Ein Foliant mit Seiten aus Glas: Dieses Kunstbuch von Ólafur Elíasson verbindet Schönheit mit Selbstreflexion

„A View Becomes a Window“ wiegt 55 Kilo, ist 75 Zentimeter hoch und seine Seiten bestehen aus Glas. Sie dienen als Projektionsfläche für eigene Gefühle.

Euripides blickt etwas skeptisch auf dieses Objekt im Niobidensaal des Neuen Museums, während Sophokles und Aischylos darüber hinwegzuschauen scheinen. Hier, in der „Bibliothek der Antike“, mit den wertvollen Papyri des Ägyptischen Museums und der Papyrussammlung, macht Ólafur Elíassons Kunstbuch „A View Becomes a Window“ Station. Anlass für die Tournee dieses Kunstwerkes durch verschiedene Museen und Bibliotheken Europas und der USA ist der 25. Geburtstag von Ivorypress, dem Kunstbuchverlag aus Madrid, den Elena Ochoa Foster 1996 Jahren gegründet hatte.

Das Buch im Format eines klassischen Folianten, 75 Zentimeter hoch und 58 Zentimeter breit, ruht auf einem Metallgestell. Zugeschlagen deutet der schwarze Ledereinband mit dem geprägten Titel nicht auf das hin, was Euripides so erstaunt. Schlägt man das Buch auf – ausnahmsweise tut dies beim Pressetermin die Direktorin des Verlags Valerie Maasburg – sieht man keine bedruckten Seiten, sondern monochrome Glasplatten mit eingeschnittenen Kreisen oder Ellipsen in den Farben des Regenbogens. Gebunden mit Klavierband. Das ganze Werk wiegt 55 Kilogramm.

[„A View Becomes a Window“, bis 16. Januar 2022, Neues Museum, Bodestraße]

Betrachtet man die Seiten, die aus dem roten Spektrum ins Gelbe und Grüne wechseln, entstehen stets neue Reflexionen. Die Farben überlagern und mischen sich, das Buch gewinnt an Tiefe, weil die Ausschnitte an verschiedenen Stellen Schnittmengen haben und so mit fortschreitendem Blättern einen Wirbel entstehen lassen. Die einzelnen Seiten sind von unterschiedlicher Qualität und Lichtdurchlässigkeit.

Der Betrachter schaut immer tiefer in das Werk – und sieht sich selbst: „Ein Buch hat die Möglichkeit - nicht immer - dass man das Gefühl hat, es hört einem jemand zu. (…) Ein Buch ist im Wesen ein Spiegel, in den man sich selbst platzieren kann.
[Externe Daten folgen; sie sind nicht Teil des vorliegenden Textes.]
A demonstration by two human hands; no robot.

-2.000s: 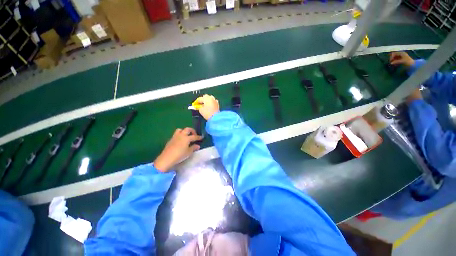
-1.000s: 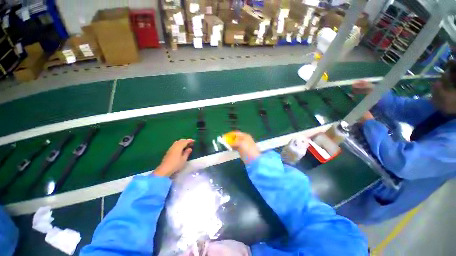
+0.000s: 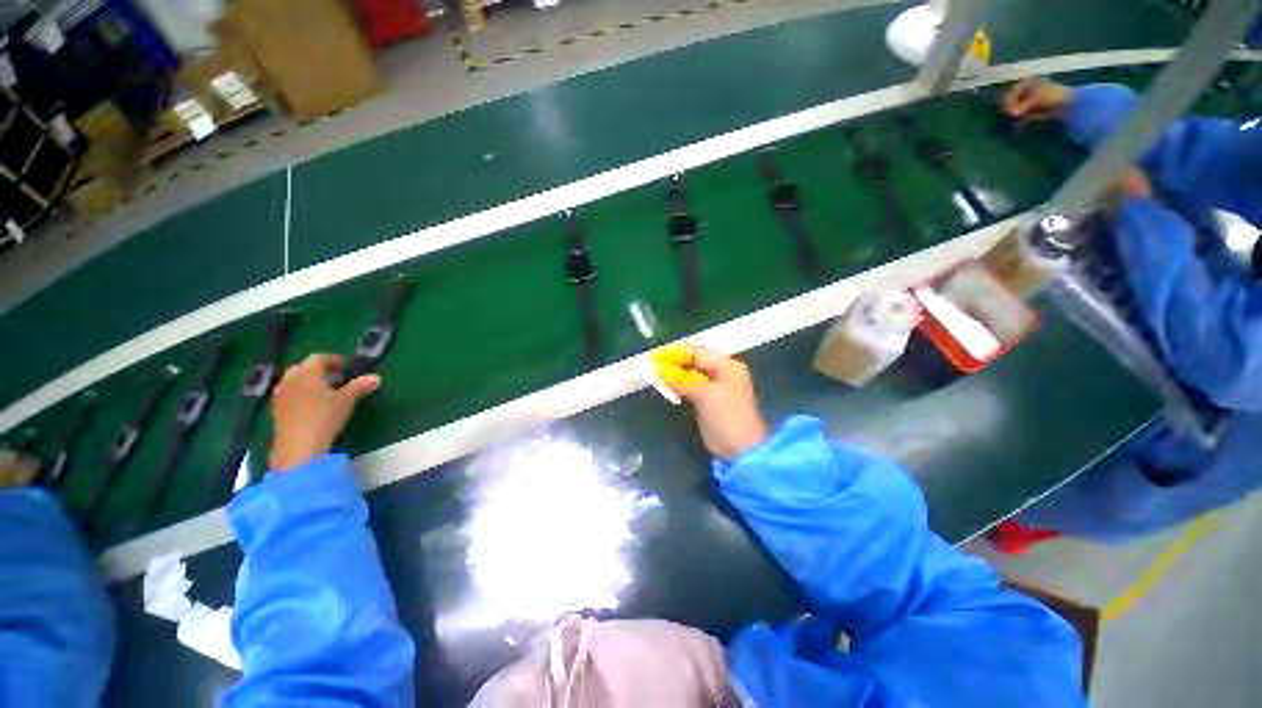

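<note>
Several dark smartwatches lie spaced across the green conveyor belt (image 3: 478, 311). My left hand (image 3: 307, 412) is over the belt at left, thumb and fingers around the lower strap of one smartwatch (image 3: 374, 340); the strap's end is hidden behind the hand. My right hand (image 3: 723, 401) is at the near rail, right of centre, and holds a yellow tool (image 3: 677, 369) with a white tip, apart from the watches. The nearest watches on its far side are one at centre (image 3: 580, 266) and one to its right (image 3: 682, 224).
The white near rail (image 3: 485, 423) runs under my wrists' level. White tissues (image 3: 208, 632) lie at lower left. A boxed white roll (image 3: 868, 338) and red tray (image 3: 976, 318) stand at right, by a bottle (image 3: 1048, 244). Other people's hands reach in at the far right and left edge.
My left hand has moved left along the belt to another watch. My right hand, still with the yellow tool, has moved from a watch back to the near rail. The camera view has shifted.
</note>
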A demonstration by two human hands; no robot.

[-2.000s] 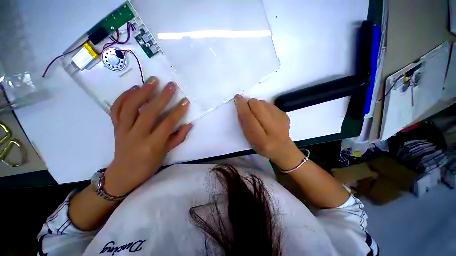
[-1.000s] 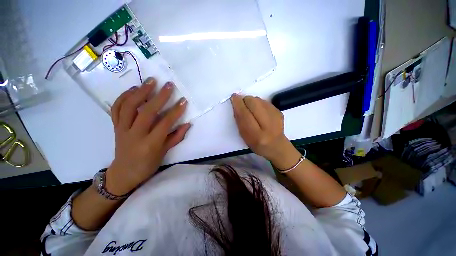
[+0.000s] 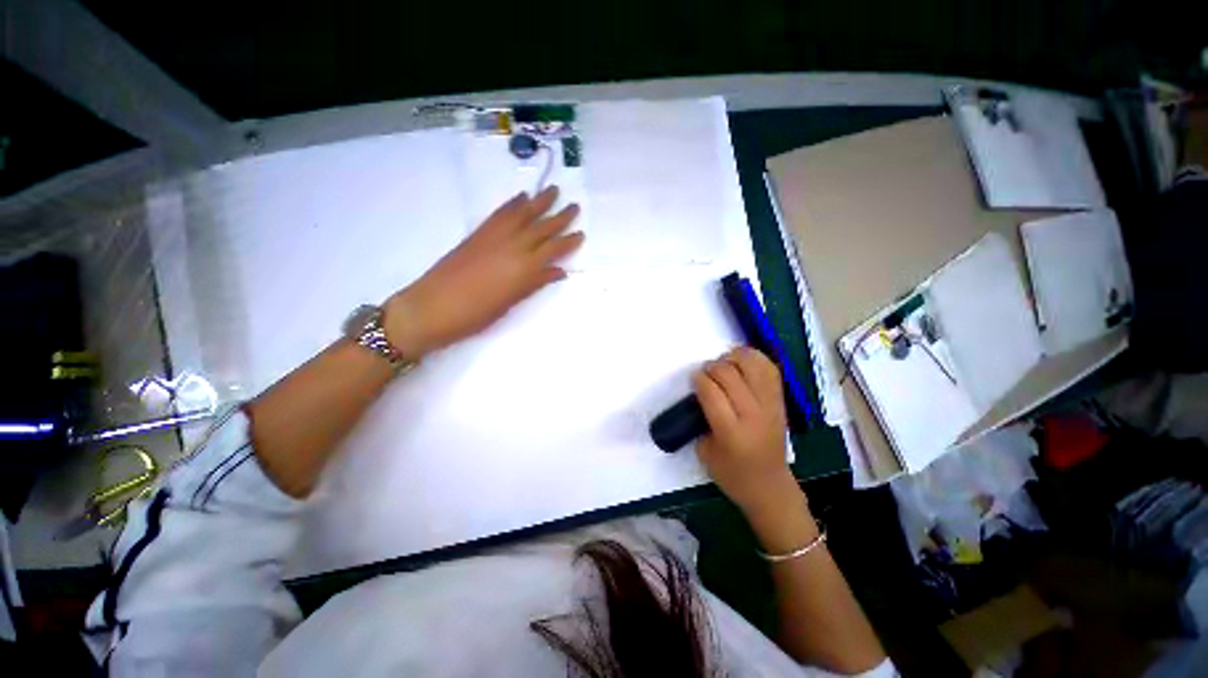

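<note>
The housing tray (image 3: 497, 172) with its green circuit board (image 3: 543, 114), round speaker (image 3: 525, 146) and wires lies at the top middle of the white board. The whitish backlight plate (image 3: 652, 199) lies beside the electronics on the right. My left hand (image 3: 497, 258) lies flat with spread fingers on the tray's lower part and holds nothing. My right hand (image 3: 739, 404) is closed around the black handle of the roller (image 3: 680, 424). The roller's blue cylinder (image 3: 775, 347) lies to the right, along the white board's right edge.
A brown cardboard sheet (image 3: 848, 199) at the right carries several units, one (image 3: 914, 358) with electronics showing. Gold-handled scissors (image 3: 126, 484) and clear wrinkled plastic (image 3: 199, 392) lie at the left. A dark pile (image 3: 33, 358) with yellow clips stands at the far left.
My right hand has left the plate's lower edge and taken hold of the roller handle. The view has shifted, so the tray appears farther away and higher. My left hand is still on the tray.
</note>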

Die Leerstellen in meinem Buch existieren für dich, um sie mit deinen Visionen, Vorstellungen, Gefühlen und Ideen zu füllen", hat Elíasson einmal zu seinem Werk geschrieben, das er bereits 2012/13 in seinem Berliner Atelier konzipierte. Es zwingt den Betrachter, sich einzubringen. „Du - der Leser - wirst von dem Buch gelesen“, schreibt der Künstler.
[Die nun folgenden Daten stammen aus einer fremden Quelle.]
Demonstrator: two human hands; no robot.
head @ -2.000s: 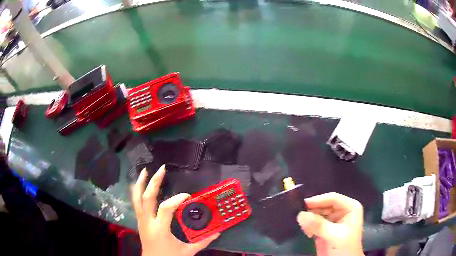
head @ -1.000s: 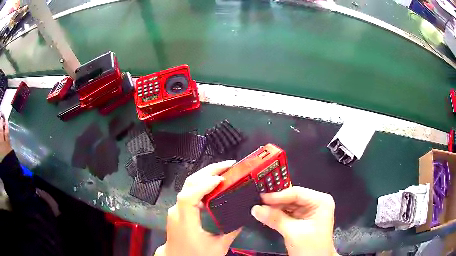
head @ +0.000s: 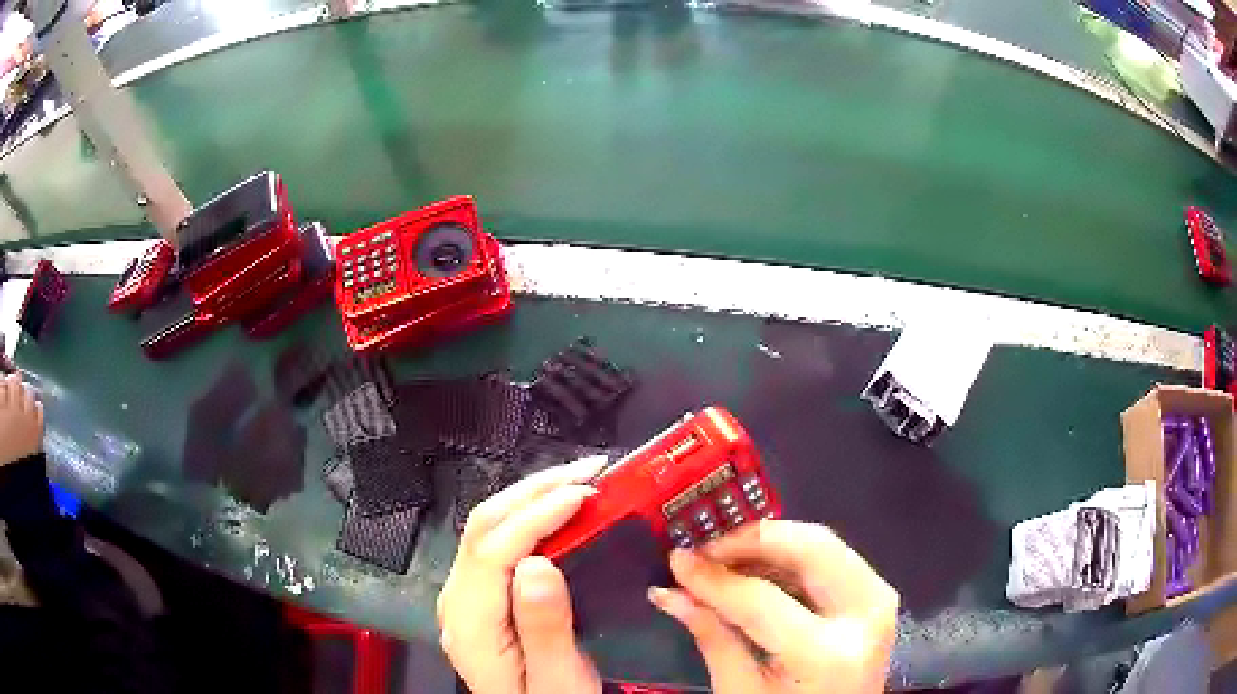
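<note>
A red portable radio (head: 705, 468) is tilted above the bench, keypad facing me. My left hand (head: 522, 583) holds its left end, thumb at the front. My right hand (head: 780, 597) has its fingertips at the lower edge of the keypad, beside the grille area. A dark speaker grille (head: 611, 563) covers the radio's speaker side; my fingers partly hide it. More black textured grilles (head: 461, 414) lie loosely piled behind my left hand. Duller flat black pieces (head: 248, 431) lie left of them.
Stacked red radios (head: 421, 271) and black-fronted ones (head: 242, 244) stand at back left. A white-wrapped grille stack (head: 936, 380), a wrapped bundle (head: 1072, 556) and a carton (head: 1142, 447) of purple cells (head: 1187, 502) are right. A conveyor (head: 678, 149) lies beyond the rail. A person's hand (head: 19, 418) shows left.
Two seconds ago the speaker was bare and my right hand held the grille apart. The grille now lies on the radio, and the radio is tilted more. A radio has appeared on the conveyor at right.
</note>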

Elena Ochoa Foster hatte Elíasson gebeten, ein Kunstbuch für sie zu gestalten, die Idee hatte sie in Gesprächen entwickelt. Die Seiten wurden von Kunsthandwerkern der Glashütte Lamberts in Waldsassen mundgeblasen. Es ist die einzige Manufaktur weltweit, die solche Platten herstellen kann. Dabei wurden die Grenzen des Materials getestet. Es gab viel Bruch, doch am Ende entstand eine Edition von neun Exemplaren. Farblich fügt sich das Kunstwerk in die kräftige Farbgestaltung des Niobidensaales ein, der noch den Urzustand des Museums von 1850 verkörpert. Könnte Euripides aus seiner Marmorhaut, würde er nach einiger Zeit vielleicht weniger skeptisch dreinschauen.